Call it for what it is: “A conspiracy on a scale so immense as to dwarf any previous venture in the history of man.”

Astute readers will note the quotation of a speech delivered in the U.S. Senate in June 1951 by the then-junior senator from Wisconsin. We’re in historically familiar territory. Joe McCarthy inveighed against Communists in control of the State Department. For Charles Lindbergh it was “war agitators,” notably those of “the Jewish race.”

And now we have Donald Trump versus what Laura Ingraham calls “the globalist cabal”—the latest enemy from without, within. In a speech Thursday in West Palm Beach the GOP presidential nominee painted a picture of a “global power structure” centered around Hillary Clinton that aims to “plot the destruction of U.S. sovereignty” while stepping on the necks of American workers with open borders and ruinous trade deals.

“There is nothing the political establishment will not do,” Mr. Trump thundered. “No lie they won’t tell, to hold their prestige and power at your expense, and that’s what’s been happening.”

Here, then, was the real Donald, fresh off his self-declared unshackling from the rest of the GOP. No longer will the nominee content himself with pursuing petty mysteries such as President Obama’s birth certificate or Alicia Machado’s alleged sex tape.

Now he’s after the Compleat Conspiracy, the one that explains it all: the rigged election, migrant Mexican rapists, the lying New York Times, thieving hedge funds, Obama-created ISIS, political correctness, women insufficiently attractive to grope, Chinese manufacturers, the Clinton Foundation. If it isn’t voting for Donald Trump and has recently crossed an international border, it’s a problem.

It did not escape notice that Mr. Trump’s remarks smacked of darker antipathies. A reporter for the New York Times suggested that the speech “echoed anti-Semitic themes.” The Daily Stormer, which bills itself as the premier publication of the alt-right, was less delicate, praising the speech for exposing the mass media as “the lying Jewish mouthpiece of international finance and plutocracy.”

But one needn’t accuse Mr. Trump of personal animus toward Jews (there’s no evidence of it) to point out that his candidacy is manna to every Jew-hater. Anti-Semitism isn’t just an ethnic or religious prejudice. It’s a way of thinking. If you incline to believe that the world is controlled by nefarious unseen forces, you might alight on any number of suspects: Freemasons, central bankers, the British foreign office. Somehow, the ultimate culprits usually wind up being Jews.

That’s why it’s utterly unwise for politically conservative Jews to make common cause with Mr. Trump, on the theory that he’d be a tougher customer in the Middle East than Mrs. Clinton. Leave aside the fact that Mrs. Clinton called privately for bombing Iran’s nuclear facilities in one of her leaked Goldman Sachs speeches, while Mr. Trump has found public occasion to praise both Saddam Hussein and Bashar Assad.

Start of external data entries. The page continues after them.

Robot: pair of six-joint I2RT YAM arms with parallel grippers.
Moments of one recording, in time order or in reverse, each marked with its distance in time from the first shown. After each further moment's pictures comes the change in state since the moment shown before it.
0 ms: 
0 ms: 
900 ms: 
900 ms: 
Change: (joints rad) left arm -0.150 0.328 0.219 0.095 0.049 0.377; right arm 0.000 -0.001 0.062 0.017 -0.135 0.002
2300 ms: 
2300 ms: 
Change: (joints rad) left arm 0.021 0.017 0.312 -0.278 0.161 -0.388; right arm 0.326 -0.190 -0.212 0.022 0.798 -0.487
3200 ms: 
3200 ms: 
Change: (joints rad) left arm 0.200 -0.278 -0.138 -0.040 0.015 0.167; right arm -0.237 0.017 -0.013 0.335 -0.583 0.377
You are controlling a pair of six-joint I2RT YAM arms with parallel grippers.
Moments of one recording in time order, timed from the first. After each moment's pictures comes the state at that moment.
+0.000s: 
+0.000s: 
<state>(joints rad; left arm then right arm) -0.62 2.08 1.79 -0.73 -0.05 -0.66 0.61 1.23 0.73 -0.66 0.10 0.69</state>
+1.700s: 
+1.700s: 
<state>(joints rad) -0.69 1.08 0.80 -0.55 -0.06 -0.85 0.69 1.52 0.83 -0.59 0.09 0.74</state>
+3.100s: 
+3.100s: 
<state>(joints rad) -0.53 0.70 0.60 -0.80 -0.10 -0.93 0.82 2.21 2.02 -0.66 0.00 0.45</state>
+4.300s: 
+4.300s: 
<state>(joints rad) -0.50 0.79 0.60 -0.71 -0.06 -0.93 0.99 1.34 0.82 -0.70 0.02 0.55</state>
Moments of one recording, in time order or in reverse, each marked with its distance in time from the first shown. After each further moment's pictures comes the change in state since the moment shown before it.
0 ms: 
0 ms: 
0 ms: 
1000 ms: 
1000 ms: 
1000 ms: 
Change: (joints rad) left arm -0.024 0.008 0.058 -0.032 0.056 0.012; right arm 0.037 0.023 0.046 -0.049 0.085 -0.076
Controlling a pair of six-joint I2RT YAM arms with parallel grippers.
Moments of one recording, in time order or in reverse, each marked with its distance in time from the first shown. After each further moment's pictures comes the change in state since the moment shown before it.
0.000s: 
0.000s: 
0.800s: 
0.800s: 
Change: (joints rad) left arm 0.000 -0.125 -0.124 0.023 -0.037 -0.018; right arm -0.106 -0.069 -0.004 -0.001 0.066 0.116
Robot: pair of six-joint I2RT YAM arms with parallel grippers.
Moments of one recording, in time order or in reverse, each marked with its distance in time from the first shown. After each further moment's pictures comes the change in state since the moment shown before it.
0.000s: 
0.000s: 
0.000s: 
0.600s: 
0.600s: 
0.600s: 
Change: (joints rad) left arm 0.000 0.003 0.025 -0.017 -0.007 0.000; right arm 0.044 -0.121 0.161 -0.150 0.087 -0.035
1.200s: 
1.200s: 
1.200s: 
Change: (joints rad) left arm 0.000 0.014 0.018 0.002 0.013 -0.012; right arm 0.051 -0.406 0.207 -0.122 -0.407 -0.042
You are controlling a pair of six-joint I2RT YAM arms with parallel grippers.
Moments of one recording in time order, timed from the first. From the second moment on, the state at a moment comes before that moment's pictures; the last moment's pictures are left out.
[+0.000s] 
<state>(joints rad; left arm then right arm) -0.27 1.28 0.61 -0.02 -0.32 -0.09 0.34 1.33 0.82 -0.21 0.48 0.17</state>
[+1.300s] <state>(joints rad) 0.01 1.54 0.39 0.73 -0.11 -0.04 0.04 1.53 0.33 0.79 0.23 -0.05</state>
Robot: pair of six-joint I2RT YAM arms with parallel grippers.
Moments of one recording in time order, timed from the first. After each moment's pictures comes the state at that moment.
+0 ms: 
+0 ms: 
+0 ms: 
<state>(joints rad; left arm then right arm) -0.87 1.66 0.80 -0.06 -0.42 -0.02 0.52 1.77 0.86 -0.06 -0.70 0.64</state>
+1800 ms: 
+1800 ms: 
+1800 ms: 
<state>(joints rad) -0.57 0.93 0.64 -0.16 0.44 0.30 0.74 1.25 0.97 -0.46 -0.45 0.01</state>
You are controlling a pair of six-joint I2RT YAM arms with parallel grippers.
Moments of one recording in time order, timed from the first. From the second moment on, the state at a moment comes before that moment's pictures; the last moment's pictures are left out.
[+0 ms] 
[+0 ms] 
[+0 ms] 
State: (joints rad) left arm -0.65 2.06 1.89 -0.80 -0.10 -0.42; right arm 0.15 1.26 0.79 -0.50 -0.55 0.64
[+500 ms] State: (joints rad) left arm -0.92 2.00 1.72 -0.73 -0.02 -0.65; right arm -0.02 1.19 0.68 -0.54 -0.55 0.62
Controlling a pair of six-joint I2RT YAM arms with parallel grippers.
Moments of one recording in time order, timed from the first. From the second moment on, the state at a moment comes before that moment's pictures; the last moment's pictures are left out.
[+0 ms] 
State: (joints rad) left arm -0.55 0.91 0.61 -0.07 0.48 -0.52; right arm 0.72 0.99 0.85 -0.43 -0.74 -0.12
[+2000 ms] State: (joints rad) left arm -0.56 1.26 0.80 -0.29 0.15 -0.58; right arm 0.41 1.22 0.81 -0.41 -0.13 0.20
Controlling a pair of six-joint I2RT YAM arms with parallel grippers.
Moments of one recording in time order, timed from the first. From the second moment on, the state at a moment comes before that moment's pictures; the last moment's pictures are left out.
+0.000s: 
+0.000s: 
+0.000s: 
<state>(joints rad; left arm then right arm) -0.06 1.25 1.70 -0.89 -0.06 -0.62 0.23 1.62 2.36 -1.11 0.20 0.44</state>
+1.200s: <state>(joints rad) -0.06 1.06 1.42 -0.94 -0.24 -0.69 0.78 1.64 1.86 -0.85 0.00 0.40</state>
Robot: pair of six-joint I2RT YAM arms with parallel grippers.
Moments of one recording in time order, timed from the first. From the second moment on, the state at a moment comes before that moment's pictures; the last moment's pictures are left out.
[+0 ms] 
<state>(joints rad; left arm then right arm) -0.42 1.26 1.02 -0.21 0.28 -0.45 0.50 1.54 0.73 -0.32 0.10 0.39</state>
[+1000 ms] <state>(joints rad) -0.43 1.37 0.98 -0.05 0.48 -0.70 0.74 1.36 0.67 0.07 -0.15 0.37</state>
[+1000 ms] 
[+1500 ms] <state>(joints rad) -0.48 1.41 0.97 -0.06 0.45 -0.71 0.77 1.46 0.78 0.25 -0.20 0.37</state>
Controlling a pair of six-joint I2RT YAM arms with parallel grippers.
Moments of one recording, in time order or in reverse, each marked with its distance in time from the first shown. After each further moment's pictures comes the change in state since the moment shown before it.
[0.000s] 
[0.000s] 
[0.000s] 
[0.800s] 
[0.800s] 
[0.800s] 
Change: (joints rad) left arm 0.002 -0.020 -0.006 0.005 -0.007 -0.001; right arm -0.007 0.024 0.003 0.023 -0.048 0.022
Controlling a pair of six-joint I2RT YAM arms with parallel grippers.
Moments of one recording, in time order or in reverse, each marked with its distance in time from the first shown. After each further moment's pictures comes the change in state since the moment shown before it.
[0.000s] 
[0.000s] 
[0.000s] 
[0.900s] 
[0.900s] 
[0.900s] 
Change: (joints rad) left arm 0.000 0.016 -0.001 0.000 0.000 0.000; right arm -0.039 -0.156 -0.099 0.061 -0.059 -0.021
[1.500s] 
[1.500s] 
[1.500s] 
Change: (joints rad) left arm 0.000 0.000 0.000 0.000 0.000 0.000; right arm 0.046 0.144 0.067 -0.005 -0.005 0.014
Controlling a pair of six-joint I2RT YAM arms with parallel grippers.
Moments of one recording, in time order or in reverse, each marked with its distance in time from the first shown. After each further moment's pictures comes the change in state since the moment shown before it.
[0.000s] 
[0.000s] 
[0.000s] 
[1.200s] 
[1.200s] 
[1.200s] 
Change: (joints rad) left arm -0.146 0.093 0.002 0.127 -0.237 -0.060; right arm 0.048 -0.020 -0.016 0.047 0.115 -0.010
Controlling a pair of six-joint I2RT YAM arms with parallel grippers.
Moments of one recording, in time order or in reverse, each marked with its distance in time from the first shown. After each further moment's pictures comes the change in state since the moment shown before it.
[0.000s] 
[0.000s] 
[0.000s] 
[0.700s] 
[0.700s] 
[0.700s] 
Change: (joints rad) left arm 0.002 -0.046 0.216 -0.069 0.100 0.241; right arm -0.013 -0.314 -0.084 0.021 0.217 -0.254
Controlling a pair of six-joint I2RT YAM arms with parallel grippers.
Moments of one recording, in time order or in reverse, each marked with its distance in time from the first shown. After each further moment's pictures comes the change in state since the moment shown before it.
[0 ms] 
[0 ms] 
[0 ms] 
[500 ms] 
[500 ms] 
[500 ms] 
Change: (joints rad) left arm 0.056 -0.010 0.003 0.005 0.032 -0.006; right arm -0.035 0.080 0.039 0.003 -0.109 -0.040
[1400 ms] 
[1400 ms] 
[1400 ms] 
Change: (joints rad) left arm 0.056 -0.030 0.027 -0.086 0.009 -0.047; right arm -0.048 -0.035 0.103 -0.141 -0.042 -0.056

More dangerous is that a Trump administration would give respectability and power to the gutter voices of American politics. Pat Buchanan would be its intellectual godfather, Ann Coulter and Ms. Ingraham its high priestesses, Breitbart and the rest of the alt-right web its public trumpets. American Jews shouldn’t have to re-live the 1930s in order to figure out that the “globalist cabal” might mean them.

Nor should Jews ignore the rekindling of right-wing anti-Semitism simply because its next-of-kin—left-wing anti-Zionism—remains so potent on college campuses and in progressive political circles. The GOP’s conversion to being a powerfully pro-Israel and philo-Semitic party is a relatively recent development. No law dictates that it is destined to be a lasting one.

***

The title for this column is taken from the 2004 Philip Roth novel that imagines what might have been for America if Lindbergh had defeated Franklin Roosevelt for the presidency in 1940, signed neutrality pacts with Germany and Japan and initiated a re-education campaign for recalcitrant American Jews. …

Life imitates art, and vice versa. This time the plot against America is a work of non-fiction, its outcome is still undetermined, and its perpetrators are the very people alleging the conspiracy.

It’s a good thing Bret Stephens isn’t attracted to paranoid, hate-filled conspiracy theory thinking, unlike that hateful Donald Trump.